- Nobody knows a way to find whether an arbitrary number is irrational.
- By definition, all numbers stored on a computer (in IEE754 format) are rationals, since they're all fractions of powers of 2.
How can I test if a number is irrational?
조회 수: 43(최근 30일)
In digital signal processing, one indicator that a signal may be quasi-periodic is that the ratio between the pair of frequencies (f1/f2) provides an irrational number as result. What I want to do is check if the result is irrational or not in the form of a function, just as ge(a,b) returns a boolean relative to 'a' being greater or equal to 'b' or not. However, I was not able to find any function appropriate for this (and no other posts regarding this too).

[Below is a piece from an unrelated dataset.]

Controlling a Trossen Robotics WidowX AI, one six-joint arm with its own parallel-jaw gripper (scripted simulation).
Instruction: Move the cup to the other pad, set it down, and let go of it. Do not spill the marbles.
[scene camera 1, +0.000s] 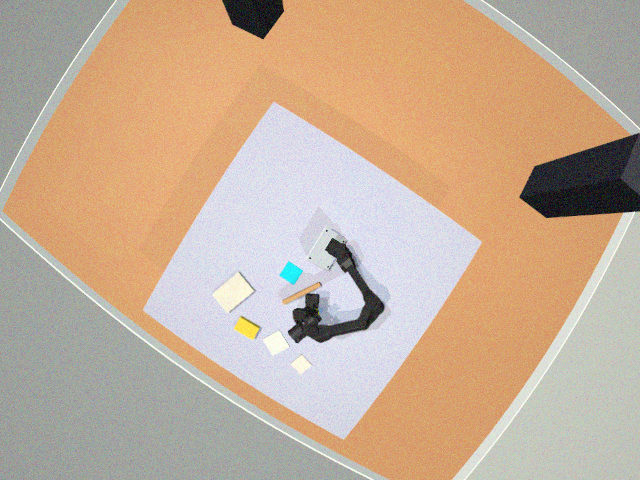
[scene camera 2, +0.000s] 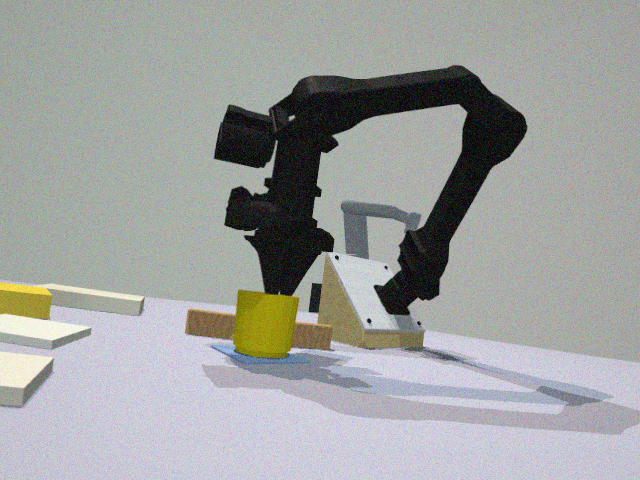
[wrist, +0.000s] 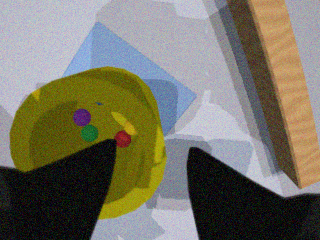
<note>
I see my gripper (scene camera 2: 277, 300), a yellow cup (scene camera 2: 264, 326), a blue pad (scene camera 2: 229, 350) and a wooden bar (scene camera 2: 198, 322).
The yellow cup is seen too in the wrist view (wrist: 45, 131). My gripper also shows in the wrist view (wrist: 152, 152). The blue pad also shows in the wrist view (wrist: 101, 48).
</note>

P.S.: I know that the user will know if (s)he is inputing an irrational number. As silly as it seems, I still want to display a message saying whether it is periodic or quasi-periodic. By the way, of course, there is still the possibility of inputing two irrational numbers, one for each frequency, and having a rational result. This is why such a check becomes helpful.
EDIT 1: As an addition, I guess the aformentioned may have mislead most of you to believe that I wanted MATLAB to tell me if a number is rational or not only by its double or int value. However, I'm thinking about what is going in the Symbolic Toolbox level.
Take, for instance, these parameters:
f1 = 2;
f2 = sqrt(2);
a = f1/f2;
Provides (or must provide) in symbolical level...
a = sqrt(2);
Since I can work, for instance, with functions. I'm considering that this is different from
a = double(f1/f2);
We know that if we type this, say, in the command window, f1/f2 will yield the same as double(f1/f2), but the processing is not exactly the same for these cases. My knowledge on MATLAB may fail at this point, but I believe that in some point in the processing of data, f1/f2 still is a symbolic value before it is converted to double to be displayed. That is the level of processing that I'm trying to work with. It seems reasonable to me that, at this stage, it may be easy to infer the "class" of our symbolic number... or isn't it?
Walter Roberson 2017년 1월 11일
In MATLAB, all numbers that can be expressed in the data types uint8, uint16, uint32, uint64, int8, int16, int32, int64, and logical are definitely rational. For the data types single and double, the only values that can be expressed that are not rational are -inf, +inf, and NaN, but those values are also not irrational (they are not, strictly speaking, numbers.)
Therefore the only way numbers could be entered that might potentially be irrational is if they are entered as strings, either as named constants or as expressions like sqrt(2) and you would have to proceed from there.
John D'Errico 2017년 1월 12일
편집: John D'Errico 2017년 1월 13일
You say there should be some simple way to know if a symbolic toolbox result is rational or not. Note that as simple a question of whether pi+exp(1) is rational is unproven as far as I can see.
You can want a nice simple solution to exist. But nice simple solutions are not always available.
You talk about a ratio between a pair of frequencies as a rational number. To me, this is silly, that you are worried about something being EXACTLY representable as a rational number, beyond 16 significant digits. Instead, you might just look if the ratio is well approximated by a fraction with a reasonably small denominator.
[N,D] = rat(.2324343434232,0.001)
[N,D] = rat(0.30000001,0.001)
Pick some reasonable tolerance, and don't worry about 40 digits.
David Goodmanson 2017년 1월 16일
편집: David Goodmanson 2017년 1월 16일
Hello Alexandre, although your interest is along conceptual lines, still it's fun to look at practical consequences. Supposing the two frequencies are high, up around the GHz cell phone range, and have all 16 digits of double precision:
f1 = 1234567890123456e-6
f1 = 1234567890123457e-6
If f1 and f2 are incommensurate (gcd = 1) as in this example, and supposing you had frequency stability of better than one part in 10^16 (which isn't going to happen outside of a metrology lab) then it will take 1e6 seconds before the carrier pattern repeats, or about 12 days. Not even Heloise and Abelard would be on the phone that long.
There is of course a big difference philosophically, but when you get enough digits the distinction between incommensurate and 'irrational ratio' becomes moot.